I’d gotten used to confessions of the most intimate sort in the ER from people I’d met for ten minutes and might never see again. I’d lost the ability to absorb, be genuinely compassionate and move on. It was one more reason I couldn’t work there anymore.
“Too much sex and not enough food, the irony of my life. God is a very funny person with a sick sense of humor.”
I wanted to hug her and comfort her and say, It’s gonna be fine. But it wasn’t and I couldn’t.
“Don’t look so sad,” she was trying to console me. “You are very caring, despite what they say.”
“And what do they say?”
“That you are angry.”
“They are right.”
“Yes, but with justice.”
“Justice—a word that often now means just the opposite.”
“Maybe, but be quiet and listen. After you left last night there was a row between Chrystie and Charlie. Olivier began complaining about how he could take you but you surprised him.”
“Now, you do look upset.” I gritted my teeth. “Chrystie told Charlie she wanted you fired for hitting one of her guests. Charlie said over his dead body and he’d even help you beat the shit out of Olivier. They were both drunk. That’s when my flair for the dramatic intervened, and Chrystie got upset with me.”
I didn’t give a shit about the job and Charlie kept proving to be a better friend than I thought. “I applaud your timing. But why did she get upset with you? I don’t get Chrystie.”

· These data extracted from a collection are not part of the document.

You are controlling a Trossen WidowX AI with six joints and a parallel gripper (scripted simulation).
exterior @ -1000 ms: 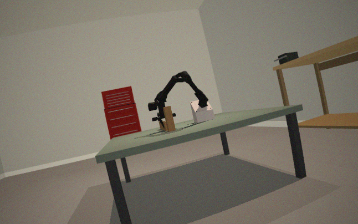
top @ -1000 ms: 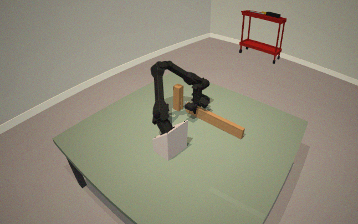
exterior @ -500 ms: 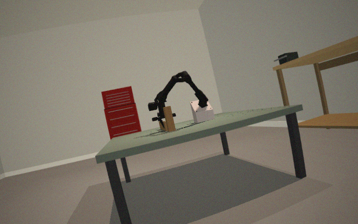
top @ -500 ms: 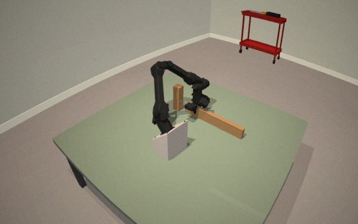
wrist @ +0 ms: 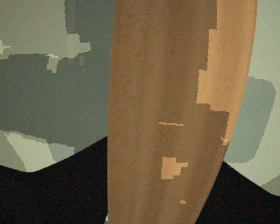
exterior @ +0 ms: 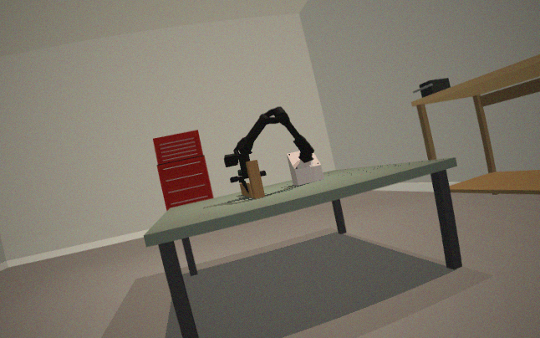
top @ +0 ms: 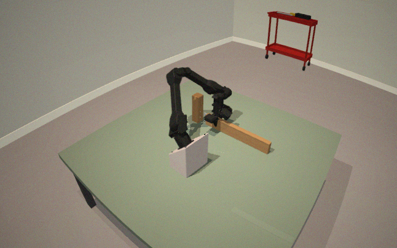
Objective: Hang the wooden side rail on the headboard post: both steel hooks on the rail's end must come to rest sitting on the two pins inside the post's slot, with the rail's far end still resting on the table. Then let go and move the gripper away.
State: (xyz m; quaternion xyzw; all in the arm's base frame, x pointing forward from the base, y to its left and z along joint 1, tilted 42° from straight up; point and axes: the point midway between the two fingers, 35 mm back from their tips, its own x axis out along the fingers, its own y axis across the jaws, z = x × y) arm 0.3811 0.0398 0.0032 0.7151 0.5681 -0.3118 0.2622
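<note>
The wooden headboard post is 14 cm to the left of my gripper tip, 6 cm above it and 1 cm ahead of it.
</note>
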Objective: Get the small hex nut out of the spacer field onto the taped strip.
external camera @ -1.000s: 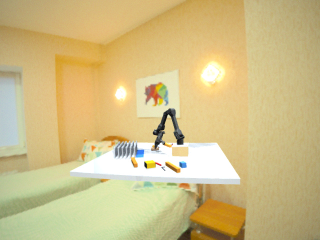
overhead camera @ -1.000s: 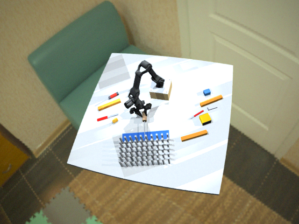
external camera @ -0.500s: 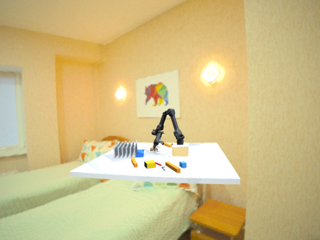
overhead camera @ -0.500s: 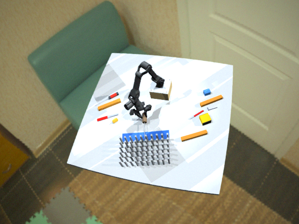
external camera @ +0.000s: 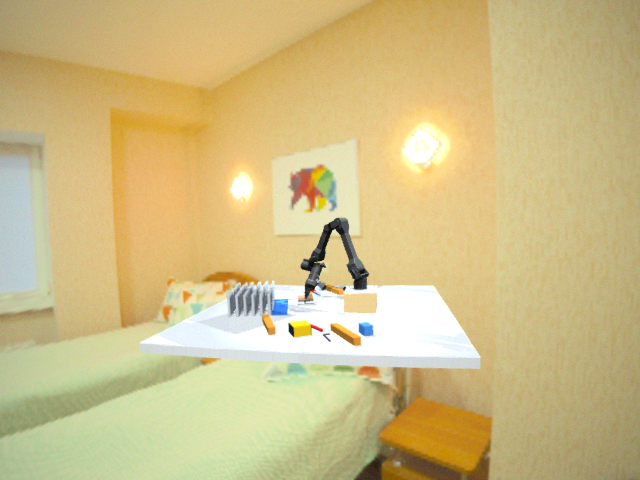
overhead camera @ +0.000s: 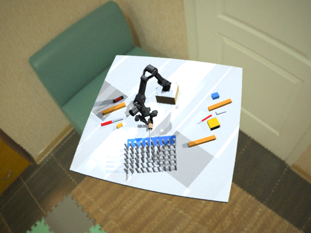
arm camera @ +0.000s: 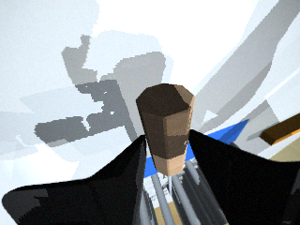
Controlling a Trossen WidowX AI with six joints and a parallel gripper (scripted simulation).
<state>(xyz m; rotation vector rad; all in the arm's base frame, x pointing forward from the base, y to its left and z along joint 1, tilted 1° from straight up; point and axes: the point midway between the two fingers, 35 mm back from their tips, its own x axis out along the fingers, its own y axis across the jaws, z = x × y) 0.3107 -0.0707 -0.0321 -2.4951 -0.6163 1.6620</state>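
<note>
The taped strip is 13 cm ahead of my gripper tip, 4 cm to the left of it and 4 cm below it. Round my gripper tip: thin metal rod tool 10 cm ahead, 3 cm to the left; then yellow block 11 cm behind, 49 cm to the left, 2 cm below; then hex key 23 cm behind, 52 cm to the left, 4 cm below.
</note>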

“Getting is Chrystie’s job. She is not so complicated. She wants, she gets, or she gets mad.”
“She was nice enough to bring you here.”
“She intends to move to New York and I know many people she would want to know. She has great pretensions to live up to.” Her eyelids drooped in fatigue.
“OK, time for you to go. Please rest and eat. Call me if you have a problem. Drink water. Eat. No caffeine. But get some help. You can live a long life if you—”
“Please, no more advice.” She leaned over and her lips parted wistfully. “You are cute—before—too bad we did not meet before.”
I laughed at her mix of stoicism and goofiness. “Before, I was a faithfully married man.”
I took her arm, she was still weak, and escorted her outside to an awaiting car and then I went home.